Per-class performances of the deep learning models in the three-class classification.
| Model/Class | Sensitivity (%) | Specificity (%) | PPV (%) | NPV (%) | F1 Score | AUC (95% CI) |
|---|---|---|---|---|---|---|
| DenseNet-161 | ||||||
| CIN2-3 | 92.0 (86.9–97.1) | 92.4 (85.3–99.6) | 92.5 (87.0–98.0) | 93.4 (90.2–96.7) | 92.1 (88.9–95.3) | 0.981 (0.973–0.989) |
| CIN1 | 80.9 (70.9–90.8) | 96.0 (94.2–97.7) | 87.0 (84.0–89.9) | 94.5 (93.3–95.6) | 83.5 (77.6–89.4) | 0.974 (0.968–0.980) |
| Non-neoplasm | 97.8 (94.2–100.0) | 97.5 (95.6–99.5) | 94.4 (90.0–98.9) | 99.1 (97.6–100.0) | 95.9 (95.5–96.4) | 0.996 (0.992–0.999) |
| EfficientNet-B7 | ||||||
| CIN2-3 | 94.8 (92.8–96.7) | 93.4 (90.1–96.8) | 92.9 (90.3–95.6) | 95.1 (92.3–97.9) | 93.8 (91.7–96.0) | 0.982 (0.971–0.993) |
| CIN1 | 86.1 (82.4–89.7) | 96.4 (95.2–97.5) | 87.6 (81.2–94.0) | 95.6 (94.3–96.9) | 86.8 (82.1–91.4) | 0.979 (0.972–0.985) |
| Non-neoplasm | 94.7 (92.8–96.6) | 98.4 (97.0–99.7) | 96.0 (92.8–99.2) | 97.8 (97.1–98.6) | 95.3 (94.0–96.6) | 0.993 (0.985–1.000) |
PPV, positive predictive value; NPV, negative predictive value; AUC, area under the receiver operating characteristic curve; CI, confidence interval.
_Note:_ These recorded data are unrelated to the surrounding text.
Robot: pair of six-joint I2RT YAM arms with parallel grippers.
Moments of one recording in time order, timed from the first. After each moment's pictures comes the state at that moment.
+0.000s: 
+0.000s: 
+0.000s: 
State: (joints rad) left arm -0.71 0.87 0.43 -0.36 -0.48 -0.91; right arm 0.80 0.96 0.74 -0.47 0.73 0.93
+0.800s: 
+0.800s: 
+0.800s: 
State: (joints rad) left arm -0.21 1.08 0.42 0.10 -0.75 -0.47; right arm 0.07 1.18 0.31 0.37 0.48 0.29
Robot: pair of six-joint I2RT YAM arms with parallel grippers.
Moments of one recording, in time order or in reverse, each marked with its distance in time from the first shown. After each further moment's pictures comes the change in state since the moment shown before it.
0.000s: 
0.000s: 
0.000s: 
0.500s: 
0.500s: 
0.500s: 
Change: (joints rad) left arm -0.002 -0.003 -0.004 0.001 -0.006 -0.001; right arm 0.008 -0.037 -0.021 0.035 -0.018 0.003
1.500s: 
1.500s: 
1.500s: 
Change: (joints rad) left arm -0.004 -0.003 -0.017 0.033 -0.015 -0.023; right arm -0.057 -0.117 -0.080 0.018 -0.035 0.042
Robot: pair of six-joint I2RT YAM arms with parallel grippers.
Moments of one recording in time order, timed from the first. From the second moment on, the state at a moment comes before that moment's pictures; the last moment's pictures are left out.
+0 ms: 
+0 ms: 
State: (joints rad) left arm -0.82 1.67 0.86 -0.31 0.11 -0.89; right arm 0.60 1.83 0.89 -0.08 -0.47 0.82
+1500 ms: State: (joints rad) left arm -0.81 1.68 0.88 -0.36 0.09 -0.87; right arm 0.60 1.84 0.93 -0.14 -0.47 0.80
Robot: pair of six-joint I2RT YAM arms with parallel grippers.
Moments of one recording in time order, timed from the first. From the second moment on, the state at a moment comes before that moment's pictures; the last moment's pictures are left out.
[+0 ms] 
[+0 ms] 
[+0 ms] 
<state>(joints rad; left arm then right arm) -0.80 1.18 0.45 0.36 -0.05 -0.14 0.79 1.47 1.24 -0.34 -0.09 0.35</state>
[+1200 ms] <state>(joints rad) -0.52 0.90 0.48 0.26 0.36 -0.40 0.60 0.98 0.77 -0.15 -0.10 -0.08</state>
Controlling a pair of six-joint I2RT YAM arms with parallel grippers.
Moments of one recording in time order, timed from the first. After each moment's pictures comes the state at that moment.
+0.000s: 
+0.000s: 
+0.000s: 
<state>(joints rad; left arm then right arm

Figure 5Grad-CAM images by EfficientNet-B7. Normal squamous epithelium was highlighted in Grad-CAM images (a–d). Images from cervix interpreted as non-neoplasm by the EfficientNet-B7 include exocervix (a), metaplastic muco-sa from transformation zone (b), cervicitis and erosion (c) and atrophic mucosa (d). In CIN1, layers with koilocytotic cells were mainly highlighted (e). The highlighted areas extended to the upper two-third of the epithelium in CIN2 (f) and full-thickness of the epithelium in CIN3 (g). Normal endocervical glands ((g), black arrows) were not highlighted.